Contributing to this  is Therma Luzon Inc.’s prepayment of its monthly payments relative to the Pagbilao coal-fired power plant independent power producer (IPP) administration contract in November 2023; the sale and turnover of the Casecnan hydroelectric power plant to Fresh River Lakes Corp. in February 2024; and the successful privatization of selected real estate assets that generated a total of P31.77 billion.

“We are extremely pleased with the progress made in reducing our financial obligations… The reduction in our financial obligations bring us closer to fulfilling PSALM’s mandates and ensuring a sustainable power sector in the Philippines,” said Dennis Edward Dela Serna, PSALM president and chief executive officer, in a statement.
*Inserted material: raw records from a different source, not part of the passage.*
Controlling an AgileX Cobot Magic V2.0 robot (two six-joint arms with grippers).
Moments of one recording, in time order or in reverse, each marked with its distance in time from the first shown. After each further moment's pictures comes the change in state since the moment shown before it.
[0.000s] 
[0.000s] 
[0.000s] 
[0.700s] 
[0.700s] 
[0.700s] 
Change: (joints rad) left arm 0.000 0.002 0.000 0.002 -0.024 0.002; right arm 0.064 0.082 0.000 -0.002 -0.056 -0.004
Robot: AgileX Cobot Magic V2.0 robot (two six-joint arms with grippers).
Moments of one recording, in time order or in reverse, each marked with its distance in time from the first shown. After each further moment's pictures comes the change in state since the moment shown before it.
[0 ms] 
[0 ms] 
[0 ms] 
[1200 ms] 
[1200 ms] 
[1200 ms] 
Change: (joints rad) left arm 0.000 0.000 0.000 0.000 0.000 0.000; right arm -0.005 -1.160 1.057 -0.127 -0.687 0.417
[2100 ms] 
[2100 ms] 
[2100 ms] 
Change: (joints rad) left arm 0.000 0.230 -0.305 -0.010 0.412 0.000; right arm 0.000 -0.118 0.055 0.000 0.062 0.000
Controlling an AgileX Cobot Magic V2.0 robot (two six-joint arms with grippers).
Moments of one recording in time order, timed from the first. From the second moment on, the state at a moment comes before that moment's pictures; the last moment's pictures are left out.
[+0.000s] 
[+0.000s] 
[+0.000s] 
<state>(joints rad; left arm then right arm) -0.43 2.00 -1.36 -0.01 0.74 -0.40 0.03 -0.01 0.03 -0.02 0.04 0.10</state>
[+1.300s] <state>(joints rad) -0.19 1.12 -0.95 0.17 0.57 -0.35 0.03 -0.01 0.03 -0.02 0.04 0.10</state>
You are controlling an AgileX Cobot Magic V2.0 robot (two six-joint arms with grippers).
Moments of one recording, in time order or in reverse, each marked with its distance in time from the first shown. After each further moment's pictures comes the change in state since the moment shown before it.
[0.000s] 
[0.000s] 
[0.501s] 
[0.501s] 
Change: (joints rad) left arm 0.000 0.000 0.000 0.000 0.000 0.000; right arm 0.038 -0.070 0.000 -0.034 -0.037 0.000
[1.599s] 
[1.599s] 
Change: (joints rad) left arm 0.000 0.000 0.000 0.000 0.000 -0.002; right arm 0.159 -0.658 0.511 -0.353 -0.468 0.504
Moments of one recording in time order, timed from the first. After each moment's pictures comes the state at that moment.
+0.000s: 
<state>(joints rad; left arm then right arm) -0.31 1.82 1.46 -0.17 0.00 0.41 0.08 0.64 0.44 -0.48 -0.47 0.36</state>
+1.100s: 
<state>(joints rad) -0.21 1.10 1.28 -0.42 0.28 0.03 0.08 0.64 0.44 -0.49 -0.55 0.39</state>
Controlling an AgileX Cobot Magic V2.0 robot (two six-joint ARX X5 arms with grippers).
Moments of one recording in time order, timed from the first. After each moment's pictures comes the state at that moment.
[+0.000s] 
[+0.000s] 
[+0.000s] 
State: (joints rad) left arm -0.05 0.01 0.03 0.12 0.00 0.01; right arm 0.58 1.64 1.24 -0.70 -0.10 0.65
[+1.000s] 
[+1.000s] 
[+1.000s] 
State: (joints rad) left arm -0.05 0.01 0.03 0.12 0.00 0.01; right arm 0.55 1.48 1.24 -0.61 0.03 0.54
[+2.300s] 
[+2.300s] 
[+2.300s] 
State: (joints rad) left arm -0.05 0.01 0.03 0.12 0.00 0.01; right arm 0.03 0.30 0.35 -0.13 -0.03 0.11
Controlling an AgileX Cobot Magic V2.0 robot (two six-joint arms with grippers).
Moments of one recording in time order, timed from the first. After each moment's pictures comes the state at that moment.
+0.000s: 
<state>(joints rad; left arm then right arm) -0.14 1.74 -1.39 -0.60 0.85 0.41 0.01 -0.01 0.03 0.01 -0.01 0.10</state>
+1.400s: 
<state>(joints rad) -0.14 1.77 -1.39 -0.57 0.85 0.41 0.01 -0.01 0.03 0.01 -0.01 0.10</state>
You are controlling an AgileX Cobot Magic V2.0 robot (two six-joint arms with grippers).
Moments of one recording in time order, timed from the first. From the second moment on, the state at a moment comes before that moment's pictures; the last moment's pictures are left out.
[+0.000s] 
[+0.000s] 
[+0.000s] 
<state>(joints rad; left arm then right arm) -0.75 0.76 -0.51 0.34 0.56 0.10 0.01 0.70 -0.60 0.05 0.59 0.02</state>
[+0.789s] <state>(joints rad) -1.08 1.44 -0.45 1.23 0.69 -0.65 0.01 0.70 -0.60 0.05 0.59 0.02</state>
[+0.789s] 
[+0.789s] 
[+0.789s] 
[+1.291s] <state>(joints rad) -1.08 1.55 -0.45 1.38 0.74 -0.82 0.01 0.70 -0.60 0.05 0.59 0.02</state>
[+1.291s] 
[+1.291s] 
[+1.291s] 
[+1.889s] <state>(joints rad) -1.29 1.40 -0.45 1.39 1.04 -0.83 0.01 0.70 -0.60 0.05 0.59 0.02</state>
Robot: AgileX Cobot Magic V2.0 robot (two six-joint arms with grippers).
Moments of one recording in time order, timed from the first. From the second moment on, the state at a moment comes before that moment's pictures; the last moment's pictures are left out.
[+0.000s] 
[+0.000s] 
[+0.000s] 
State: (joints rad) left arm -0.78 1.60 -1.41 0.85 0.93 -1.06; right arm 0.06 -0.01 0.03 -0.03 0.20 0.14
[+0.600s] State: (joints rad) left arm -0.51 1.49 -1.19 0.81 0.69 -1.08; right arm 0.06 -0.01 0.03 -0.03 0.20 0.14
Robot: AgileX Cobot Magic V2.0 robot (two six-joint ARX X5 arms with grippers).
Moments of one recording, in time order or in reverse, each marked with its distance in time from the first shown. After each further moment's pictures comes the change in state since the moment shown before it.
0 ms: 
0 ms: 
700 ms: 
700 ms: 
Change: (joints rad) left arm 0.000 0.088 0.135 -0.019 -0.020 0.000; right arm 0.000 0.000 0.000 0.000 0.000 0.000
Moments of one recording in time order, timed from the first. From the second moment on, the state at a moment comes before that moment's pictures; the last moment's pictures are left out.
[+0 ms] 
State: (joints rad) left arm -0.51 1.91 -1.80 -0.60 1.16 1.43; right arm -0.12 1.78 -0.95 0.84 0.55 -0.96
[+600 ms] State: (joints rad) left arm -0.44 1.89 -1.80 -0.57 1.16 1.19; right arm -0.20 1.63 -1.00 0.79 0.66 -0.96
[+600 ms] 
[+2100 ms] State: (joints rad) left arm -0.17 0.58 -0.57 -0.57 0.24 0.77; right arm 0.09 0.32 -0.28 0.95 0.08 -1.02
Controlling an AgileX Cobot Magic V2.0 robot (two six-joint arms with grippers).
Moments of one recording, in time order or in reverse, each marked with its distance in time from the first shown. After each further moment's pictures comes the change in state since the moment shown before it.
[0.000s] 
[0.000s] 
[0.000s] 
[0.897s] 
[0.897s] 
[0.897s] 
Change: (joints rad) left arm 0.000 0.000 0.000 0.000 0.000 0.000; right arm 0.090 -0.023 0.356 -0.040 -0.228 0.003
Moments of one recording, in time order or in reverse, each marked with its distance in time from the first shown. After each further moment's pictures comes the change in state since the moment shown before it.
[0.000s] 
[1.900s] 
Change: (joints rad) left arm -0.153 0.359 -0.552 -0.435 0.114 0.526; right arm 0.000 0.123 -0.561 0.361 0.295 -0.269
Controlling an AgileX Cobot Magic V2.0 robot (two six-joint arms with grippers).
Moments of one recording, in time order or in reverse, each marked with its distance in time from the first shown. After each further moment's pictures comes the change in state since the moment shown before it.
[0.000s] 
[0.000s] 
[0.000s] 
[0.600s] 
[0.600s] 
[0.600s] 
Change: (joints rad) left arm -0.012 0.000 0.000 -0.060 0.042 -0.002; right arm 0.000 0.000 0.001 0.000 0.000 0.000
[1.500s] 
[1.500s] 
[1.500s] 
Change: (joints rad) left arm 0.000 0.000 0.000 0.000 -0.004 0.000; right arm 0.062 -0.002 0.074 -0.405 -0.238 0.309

As of end-March, privatization proceeds generated by PSALM from the sale of generation assets, appointment of IPP administrators, privatization by way of concession of the government transmission business amounted to P903.412 billion with an actual collection of P769.602 billion.

PSALM said it is implementing a multi-pronged strategy for lowering its obligations including the optimization of operations of remaining power assets and maximizing revenue streams apart from entering into short-term lease agreements over certain assets that are not yet scheduled for privatization, raising additional revenues of P12.06 million.

In terms of power sales, PSALM also achieved a collection efficiency rate of 93.35 percent which is equivalent to P14.91 billion collection from current power sales of its remaining power plants.